Cybersecurity for field devices

June 18, 2020
Current field device networks—including wireless ones—lack adequate protection

All of us are aware of the importance of cybersecurity as an important element of any control or automation system. Control readers are also aware of how digital communications are part of most of the end devices (field sensors and actuators) installed for the past 20 years. Like other parts of the control system, because they have a microprocessor and communicate digitally, they too are at risk.

Simon Clarke, Herman Storey and Joe Weiss have been working on this issue for the joint cybersecurity and safety working group in ISA84 and ISA99, and they presented their work at the most recent ISA-84 meeting. Weiss summarized some of this in his Unfettered blog post (www.controlglobal.com/blogs/unfettered/an-assessment-of-presidential-executive-order-13920-securing-the-united-states-bulk-power-system) on how it might impact safety systems. Safety systems, though critical, are only one part of the control puzzle.

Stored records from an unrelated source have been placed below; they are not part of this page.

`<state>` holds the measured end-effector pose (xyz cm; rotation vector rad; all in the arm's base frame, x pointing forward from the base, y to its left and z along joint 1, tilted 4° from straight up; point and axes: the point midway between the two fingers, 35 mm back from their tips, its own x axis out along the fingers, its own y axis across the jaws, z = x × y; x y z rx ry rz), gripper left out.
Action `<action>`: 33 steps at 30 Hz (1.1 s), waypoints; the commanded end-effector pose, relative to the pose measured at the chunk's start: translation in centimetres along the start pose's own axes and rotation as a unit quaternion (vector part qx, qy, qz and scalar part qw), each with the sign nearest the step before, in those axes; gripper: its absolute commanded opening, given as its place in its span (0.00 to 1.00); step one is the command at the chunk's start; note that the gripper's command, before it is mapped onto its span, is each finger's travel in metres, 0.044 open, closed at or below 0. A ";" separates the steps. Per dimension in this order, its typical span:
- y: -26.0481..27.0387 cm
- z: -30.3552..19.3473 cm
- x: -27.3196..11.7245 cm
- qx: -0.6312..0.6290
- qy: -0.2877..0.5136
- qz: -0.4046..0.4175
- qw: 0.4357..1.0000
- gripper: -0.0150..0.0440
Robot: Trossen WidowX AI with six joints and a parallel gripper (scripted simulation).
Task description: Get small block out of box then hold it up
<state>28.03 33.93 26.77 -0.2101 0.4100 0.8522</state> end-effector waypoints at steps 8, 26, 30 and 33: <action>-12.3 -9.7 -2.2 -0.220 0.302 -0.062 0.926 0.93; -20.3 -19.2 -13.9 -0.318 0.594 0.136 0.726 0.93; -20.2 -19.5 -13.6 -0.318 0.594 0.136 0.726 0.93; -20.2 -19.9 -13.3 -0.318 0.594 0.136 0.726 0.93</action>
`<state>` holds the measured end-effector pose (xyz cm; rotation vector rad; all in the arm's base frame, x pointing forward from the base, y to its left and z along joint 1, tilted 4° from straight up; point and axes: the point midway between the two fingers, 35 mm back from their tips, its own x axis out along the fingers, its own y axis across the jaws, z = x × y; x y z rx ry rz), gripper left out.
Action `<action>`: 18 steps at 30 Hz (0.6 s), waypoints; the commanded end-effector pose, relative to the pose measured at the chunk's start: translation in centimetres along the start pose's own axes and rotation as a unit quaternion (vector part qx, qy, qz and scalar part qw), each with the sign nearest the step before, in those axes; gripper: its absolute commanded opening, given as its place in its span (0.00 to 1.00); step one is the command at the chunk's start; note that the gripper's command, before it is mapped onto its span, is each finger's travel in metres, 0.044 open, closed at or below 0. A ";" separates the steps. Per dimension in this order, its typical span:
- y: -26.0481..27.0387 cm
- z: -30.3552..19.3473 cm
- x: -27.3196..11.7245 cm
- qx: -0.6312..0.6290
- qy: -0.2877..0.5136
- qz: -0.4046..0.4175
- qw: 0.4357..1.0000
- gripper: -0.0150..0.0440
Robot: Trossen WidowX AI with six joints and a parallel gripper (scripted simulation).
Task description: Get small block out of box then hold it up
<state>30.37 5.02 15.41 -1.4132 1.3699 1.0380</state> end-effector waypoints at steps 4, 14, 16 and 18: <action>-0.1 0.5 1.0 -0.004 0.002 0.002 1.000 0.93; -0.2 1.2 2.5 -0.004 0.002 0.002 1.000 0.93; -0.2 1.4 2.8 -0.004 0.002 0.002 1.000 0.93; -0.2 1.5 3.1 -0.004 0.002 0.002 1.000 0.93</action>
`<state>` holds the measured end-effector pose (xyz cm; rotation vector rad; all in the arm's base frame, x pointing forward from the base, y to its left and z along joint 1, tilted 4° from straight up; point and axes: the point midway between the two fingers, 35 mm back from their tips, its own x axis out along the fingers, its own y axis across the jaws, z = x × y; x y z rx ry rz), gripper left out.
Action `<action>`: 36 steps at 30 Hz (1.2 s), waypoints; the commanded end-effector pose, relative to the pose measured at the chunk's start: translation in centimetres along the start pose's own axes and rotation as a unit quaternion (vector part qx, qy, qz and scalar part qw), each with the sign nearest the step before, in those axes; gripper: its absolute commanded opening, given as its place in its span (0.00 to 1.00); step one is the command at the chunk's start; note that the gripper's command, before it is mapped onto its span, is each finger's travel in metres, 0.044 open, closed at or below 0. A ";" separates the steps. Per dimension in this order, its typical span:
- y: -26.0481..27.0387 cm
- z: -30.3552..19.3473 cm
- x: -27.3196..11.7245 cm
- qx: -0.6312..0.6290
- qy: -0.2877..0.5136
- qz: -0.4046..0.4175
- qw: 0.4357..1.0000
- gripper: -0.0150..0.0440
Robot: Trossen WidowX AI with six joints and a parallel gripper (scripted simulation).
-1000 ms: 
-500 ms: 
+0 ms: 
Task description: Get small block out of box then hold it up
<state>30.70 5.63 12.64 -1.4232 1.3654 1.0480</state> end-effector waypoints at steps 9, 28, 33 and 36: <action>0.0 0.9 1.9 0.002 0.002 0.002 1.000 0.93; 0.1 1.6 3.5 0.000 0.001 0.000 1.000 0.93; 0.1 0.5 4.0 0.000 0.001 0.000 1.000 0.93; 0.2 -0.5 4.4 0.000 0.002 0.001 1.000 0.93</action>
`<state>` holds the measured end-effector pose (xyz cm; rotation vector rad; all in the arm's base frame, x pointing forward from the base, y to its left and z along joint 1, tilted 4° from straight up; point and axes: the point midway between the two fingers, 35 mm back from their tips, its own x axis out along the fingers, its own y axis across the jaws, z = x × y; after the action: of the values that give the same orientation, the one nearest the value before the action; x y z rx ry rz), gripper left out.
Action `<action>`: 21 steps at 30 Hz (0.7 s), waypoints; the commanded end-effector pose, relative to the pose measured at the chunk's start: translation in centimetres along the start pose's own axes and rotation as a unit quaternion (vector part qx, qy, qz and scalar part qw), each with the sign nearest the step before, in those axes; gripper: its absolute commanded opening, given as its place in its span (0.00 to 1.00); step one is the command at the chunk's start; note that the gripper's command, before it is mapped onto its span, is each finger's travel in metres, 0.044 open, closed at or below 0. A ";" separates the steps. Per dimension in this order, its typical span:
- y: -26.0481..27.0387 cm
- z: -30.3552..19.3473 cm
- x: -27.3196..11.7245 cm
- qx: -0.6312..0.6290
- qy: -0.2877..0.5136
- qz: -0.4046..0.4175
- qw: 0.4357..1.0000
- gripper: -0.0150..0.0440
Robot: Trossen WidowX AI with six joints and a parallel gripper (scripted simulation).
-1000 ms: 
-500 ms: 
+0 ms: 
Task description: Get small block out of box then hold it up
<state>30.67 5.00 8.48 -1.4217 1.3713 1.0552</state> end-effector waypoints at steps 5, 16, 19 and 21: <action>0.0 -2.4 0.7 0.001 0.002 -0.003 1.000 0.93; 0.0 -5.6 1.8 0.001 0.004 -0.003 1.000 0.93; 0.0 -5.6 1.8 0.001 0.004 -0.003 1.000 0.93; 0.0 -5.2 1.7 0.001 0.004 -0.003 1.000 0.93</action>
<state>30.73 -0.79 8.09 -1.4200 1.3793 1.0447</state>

Control and safety system field devices require direct (unrestricted) access for provisioning, configuration, commissioning and maintenance, including calibration and troubleshooting. As it presently stands, unrestricted means no authentication or authorization is possible other than the profiles assigned to workstations used to provide system access. The portable handheld devices used for most work with field devices provide direct access, and their users have no login capability or authentication. Meanwhile, portable tools used with unrestricted access require metadata and executable files from the Internet.

Granted, the primary cyber threat is from personnel assigned to work on devices, who have physical access, access tools and no malicious intent. Accidents do happen after all, and in some cases a simple typo can lead to negative consequences. However, because of the lack of cyber forensics, it may not be possible to identify device anomalies as being cyber-related.

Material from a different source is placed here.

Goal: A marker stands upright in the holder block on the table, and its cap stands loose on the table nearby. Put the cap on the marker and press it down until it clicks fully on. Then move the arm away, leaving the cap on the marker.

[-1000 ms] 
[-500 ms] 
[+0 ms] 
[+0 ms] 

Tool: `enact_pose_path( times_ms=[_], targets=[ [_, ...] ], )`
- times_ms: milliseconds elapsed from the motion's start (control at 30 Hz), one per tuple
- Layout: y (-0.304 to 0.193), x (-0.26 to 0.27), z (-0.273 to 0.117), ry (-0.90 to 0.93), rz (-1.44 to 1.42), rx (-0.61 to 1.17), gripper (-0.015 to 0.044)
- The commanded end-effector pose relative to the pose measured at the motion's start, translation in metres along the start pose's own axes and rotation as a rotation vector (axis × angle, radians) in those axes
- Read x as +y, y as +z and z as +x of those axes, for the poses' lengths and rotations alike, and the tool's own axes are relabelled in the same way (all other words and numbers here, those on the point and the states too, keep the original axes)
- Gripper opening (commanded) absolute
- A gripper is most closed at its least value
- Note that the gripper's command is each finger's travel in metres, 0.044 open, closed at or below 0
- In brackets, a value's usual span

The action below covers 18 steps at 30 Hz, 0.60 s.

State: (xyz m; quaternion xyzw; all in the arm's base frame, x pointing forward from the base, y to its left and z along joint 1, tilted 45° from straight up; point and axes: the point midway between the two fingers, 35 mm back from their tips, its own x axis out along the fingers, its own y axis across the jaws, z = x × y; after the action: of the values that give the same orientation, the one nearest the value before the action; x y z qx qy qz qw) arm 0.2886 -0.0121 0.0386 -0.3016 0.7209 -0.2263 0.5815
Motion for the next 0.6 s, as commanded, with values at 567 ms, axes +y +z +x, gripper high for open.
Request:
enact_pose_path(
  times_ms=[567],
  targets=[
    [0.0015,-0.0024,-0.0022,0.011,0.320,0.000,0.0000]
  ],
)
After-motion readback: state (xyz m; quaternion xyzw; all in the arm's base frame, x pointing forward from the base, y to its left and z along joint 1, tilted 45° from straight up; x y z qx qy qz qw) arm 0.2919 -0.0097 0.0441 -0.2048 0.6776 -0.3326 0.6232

The installed base of field devices are part of unsecured networks that were not designed to adequately address cybersecurity. Products, including safety products, have no protection for control system field devices, and most sensor-level protocols have no network security protection.

The basic AAA requirements of cybersecurity management are authentication (identifying a user), authorization (user has the authority to make requested changes) and accounting (monitoring the resources a user consumes). The challenge is how to meet these requirements with minimal impact to the control system, while also providing some protection for the installed base.

As indicated above, the most likely source of cyber threat is internal; initial controls can be managed through administrative procedures, with Clarke, Storey and Weiss suggesting:

  • Access control be provided by policies and procedures that substitute for system-level tools;
  • Continuous and intermittent monitoring supplement the tools that are available;
  • Configuration management, including archiving;
  • Management of metadata file downloads and installation must include handheld devices.

Procedures inadequate

This list of compensating countermeasures being largely procedural can be upgraded at any time, and should be managed so they're adequate for risk management needs.

Unfortunately, procedures aren't enough. Existing devices and protocols do have noted gaps in cybersecurity risk management capabilities, and as we know from many decades-old field devices in service, once installed, devices and protocols are generally not subject to upgrade processes and therefore remain as possible back doors, until they fail and require replacement.

One concept to introduce cybersecurity to the field level is like that of the “black channel” used for safety protocols, where appropriate code with messaging checks is installed at both ends of the communication path like a VPN. This won't address the issue for existing field devices but could be a future enhancement, though industry would have to agree on how to implement and certify it for interoperability.